Task details:
Nothing in the records should change; write them all out exactly.

Information given Block Start

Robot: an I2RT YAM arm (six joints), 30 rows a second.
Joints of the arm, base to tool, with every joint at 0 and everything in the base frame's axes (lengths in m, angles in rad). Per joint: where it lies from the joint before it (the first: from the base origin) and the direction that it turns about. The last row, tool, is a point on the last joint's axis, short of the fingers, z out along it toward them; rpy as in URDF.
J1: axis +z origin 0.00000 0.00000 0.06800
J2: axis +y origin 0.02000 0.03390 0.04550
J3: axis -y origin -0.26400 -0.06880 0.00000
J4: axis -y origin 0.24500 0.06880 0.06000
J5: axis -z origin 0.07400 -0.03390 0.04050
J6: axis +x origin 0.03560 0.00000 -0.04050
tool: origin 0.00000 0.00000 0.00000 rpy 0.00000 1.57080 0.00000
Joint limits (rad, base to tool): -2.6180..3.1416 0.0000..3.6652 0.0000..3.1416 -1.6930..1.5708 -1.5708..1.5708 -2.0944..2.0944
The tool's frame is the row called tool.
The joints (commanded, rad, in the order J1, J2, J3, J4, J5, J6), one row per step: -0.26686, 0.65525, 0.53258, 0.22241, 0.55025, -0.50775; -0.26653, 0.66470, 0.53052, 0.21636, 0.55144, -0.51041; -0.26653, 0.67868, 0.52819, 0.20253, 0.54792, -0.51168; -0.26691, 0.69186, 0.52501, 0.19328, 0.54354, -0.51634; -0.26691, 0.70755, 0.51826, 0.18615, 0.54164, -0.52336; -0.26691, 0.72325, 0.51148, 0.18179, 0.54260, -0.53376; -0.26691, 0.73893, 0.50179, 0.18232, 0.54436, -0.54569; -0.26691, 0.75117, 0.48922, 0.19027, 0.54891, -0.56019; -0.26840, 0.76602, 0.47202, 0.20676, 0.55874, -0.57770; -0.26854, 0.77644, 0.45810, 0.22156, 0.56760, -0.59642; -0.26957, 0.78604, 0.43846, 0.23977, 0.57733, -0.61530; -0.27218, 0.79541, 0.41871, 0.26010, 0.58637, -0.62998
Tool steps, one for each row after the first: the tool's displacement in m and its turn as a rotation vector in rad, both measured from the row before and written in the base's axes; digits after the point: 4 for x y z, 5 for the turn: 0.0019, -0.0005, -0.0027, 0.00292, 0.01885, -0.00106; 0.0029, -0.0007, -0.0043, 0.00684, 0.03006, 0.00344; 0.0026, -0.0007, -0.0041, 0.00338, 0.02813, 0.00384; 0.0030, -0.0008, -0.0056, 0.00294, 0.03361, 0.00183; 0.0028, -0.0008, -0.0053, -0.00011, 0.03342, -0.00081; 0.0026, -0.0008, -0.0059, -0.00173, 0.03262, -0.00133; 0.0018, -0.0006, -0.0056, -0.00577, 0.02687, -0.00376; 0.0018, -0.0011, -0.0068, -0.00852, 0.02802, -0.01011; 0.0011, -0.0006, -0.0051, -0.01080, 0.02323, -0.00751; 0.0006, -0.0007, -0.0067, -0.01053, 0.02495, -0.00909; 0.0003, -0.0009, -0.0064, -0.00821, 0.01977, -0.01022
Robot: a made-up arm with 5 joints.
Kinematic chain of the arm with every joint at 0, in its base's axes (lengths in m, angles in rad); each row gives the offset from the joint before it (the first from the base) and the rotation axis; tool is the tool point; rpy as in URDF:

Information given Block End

Response area:
Robot: an I2RT YAM arm (six joints), 30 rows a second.
Joints of the arm, base to tool, with every joint at 0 and everything in the base frame's axes (lengths in m, angles in rad). Per joint: where it lies from the joint before it (the first: from the base origin) and the direction that it turns about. The last row, tool, is a point on the last joint's axis, short of the fingers, z out along it toward them; rpy as in URDF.
J1: axis +z origin 0.00000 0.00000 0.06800
J2: axis +y origin 0.02000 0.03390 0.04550
J3: axis -y origin -0.26400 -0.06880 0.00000
J4: axis -y origin 0.24500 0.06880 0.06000
J5: axis -z origin 0.07400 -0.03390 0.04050
J6: axis +x origin 0.03560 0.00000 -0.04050
tool: origin 0.00000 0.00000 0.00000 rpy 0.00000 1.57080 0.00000
Joint limits (rad, base to tool): -2.6180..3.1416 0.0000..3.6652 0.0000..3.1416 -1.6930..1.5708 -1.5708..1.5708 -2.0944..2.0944
The tool's frame is the row called tool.
The joints (commanded, rad, in the order J1, J2, J3, J4, J5, J6), one row per step: -0.26686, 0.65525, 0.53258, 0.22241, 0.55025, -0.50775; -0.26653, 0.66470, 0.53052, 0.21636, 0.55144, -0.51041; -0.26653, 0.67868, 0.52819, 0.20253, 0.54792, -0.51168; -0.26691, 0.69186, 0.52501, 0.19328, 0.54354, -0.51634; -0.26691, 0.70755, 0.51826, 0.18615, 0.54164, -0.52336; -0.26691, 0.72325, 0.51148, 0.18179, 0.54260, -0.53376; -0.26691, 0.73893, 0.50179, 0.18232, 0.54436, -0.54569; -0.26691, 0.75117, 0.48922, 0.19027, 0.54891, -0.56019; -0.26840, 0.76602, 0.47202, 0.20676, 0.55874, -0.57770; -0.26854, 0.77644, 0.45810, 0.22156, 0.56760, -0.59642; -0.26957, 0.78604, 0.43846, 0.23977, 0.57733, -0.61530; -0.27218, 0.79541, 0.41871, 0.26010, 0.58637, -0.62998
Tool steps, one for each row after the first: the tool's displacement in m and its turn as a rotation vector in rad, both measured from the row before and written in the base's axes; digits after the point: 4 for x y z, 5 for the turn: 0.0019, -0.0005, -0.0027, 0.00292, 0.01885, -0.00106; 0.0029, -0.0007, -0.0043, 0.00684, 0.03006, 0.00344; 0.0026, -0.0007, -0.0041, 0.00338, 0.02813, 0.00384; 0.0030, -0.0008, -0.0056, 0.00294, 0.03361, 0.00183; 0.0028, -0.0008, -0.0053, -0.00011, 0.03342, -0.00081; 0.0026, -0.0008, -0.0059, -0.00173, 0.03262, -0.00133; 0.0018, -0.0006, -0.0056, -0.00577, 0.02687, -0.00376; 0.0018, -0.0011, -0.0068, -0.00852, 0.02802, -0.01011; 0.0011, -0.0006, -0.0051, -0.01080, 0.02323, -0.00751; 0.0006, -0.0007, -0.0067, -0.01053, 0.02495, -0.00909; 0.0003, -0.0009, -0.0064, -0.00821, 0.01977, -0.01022
Robot: a made-up arm with 5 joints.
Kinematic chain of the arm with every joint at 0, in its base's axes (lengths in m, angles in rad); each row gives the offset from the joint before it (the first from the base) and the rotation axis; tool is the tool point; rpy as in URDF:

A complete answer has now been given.